**What the exercise asks**. Every line of the listing below should be written out exactly.

**Exercise data**.
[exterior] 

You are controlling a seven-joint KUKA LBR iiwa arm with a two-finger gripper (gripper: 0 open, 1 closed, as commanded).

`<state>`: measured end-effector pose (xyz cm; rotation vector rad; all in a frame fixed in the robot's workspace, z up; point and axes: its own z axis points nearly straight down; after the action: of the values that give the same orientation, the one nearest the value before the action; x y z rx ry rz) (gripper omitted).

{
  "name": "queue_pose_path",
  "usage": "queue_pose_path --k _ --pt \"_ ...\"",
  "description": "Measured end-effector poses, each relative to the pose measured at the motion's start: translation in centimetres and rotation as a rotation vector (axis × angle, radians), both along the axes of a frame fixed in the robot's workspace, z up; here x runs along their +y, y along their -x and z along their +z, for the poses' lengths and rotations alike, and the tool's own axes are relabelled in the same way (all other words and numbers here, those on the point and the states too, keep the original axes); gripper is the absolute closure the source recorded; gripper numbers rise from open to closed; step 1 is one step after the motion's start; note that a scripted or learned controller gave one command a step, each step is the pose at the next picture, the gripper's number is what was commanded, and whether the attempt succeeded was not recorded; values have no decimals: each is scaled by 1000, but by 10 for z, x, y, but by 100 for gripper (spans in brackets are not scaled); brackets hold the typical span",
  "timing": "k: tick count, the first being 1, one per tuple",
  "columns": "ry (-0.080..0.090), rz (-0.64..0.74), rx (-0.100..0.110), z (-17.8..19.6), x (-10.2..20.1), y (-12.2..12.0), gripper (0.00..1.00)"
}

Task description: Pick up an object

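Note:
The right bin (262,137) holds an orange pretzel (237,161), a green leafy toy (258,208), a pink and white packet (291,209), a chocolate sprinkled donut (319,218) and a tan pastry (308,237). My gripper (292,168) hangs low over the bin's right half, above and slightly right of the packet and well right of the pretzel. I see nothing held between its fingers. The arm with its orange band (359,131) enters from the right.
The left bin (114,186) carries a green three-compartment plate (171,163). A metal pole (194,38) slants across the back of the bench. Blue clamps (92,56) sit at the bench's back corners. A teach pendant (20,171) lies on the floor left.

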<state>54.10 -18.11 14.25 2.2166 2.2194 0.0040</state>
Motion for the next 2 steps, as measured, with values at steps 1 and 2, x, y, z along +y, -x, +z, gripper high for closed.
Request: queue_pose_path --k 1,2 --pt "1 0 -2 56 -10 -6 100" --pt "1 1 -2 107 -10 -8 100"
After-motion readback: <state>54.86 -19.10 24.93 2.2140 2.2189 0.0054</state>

**Exercise response**.
[exterior] 

You are controlling a seven-joint KUKA LBR iiwa arm with a two-finger gripper (gripper: 0 open, 1 closed, as commanded).

`<state>`: measured end-effector pose (xyz cm; rotation vector rad; all in a frame fixed in the robot's workspace, z up; point and axes: its own z axis points nearly straight down; after the action: of the values that give the same orientation, the one nearest the value before the action; x y z rx ry rz) (gripper omitted).

{
  "name": "queue_pose_path",
  "usage": "queue_pose_path --k _ --pt \"_ ...\"",
  "description": "Measured end-effector poses, each relative to the pose measured at the motion's start: translation in centimetres and rotation as a rotation vector (axis × angle, radians), both along the axes of a frame fixed in the robot's workspace, z up; here x runs along their +y, y along their -x and z along their +z, for the poses' lengths and rotations alike, and the tool's own axes are relabelled in the same way (all other words and numbers here, those on the point and the states too, keep the original axes); gripper is the absolute closure the source recorded; gripper numbers rise from open to closed; step 1 is one step after the motion's start; note that a scripted or learned controller gave one command a step, each step is the pose at the next picture, the gripper's number is what was commanded, and whether the attempt succeeded was not recorded; values have no decimals: each is scaled by 1000, but by 10 for z, x, y, but by 100 for gripper (spans in brackets are not scaled); brackets hold the typical span",
  "timing": "k: tick count, the first being 1, one per tuple",
  "columns": "ry (-0.080..0.090), rz (-0.64..0.74), rx (-0.100..0.110), z (-17.8..19.6), x (-10.2..20.1), y (-12.2..12.0), gripper (0.00..1.00)"
}

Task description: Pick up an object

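Note:
The right bin (262,137) holds an orange pretzel (237,161), a green leafy toy (258,208), a pink and white packet (291,209), a chocolate sprinkled donut (319,218) and a tan pastry (308,237). My gripper (292,168) hangs low over the bin's right half, above and slightly right of the packet and well right of the pretzel. I see nothing held between its fingers. The arm with its orange band (359,131) enters from the right.
The left bin (114,186) carries a green three-compartment plate (171,163). A metal pole (194,38) slants across the back of the bench. Blue clamps (92,56) sit at the bench's back corners. A teach pendant (20,171) lies on the floor left.
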
<state>54.10 -18.11 14.25 2.2166 2.2194 0.0040</state>
Motion for the next 2 steps, as measured, with values at steps 1 and 2, x, y, z along +y, -x, +z, gripper high for closed.
Request: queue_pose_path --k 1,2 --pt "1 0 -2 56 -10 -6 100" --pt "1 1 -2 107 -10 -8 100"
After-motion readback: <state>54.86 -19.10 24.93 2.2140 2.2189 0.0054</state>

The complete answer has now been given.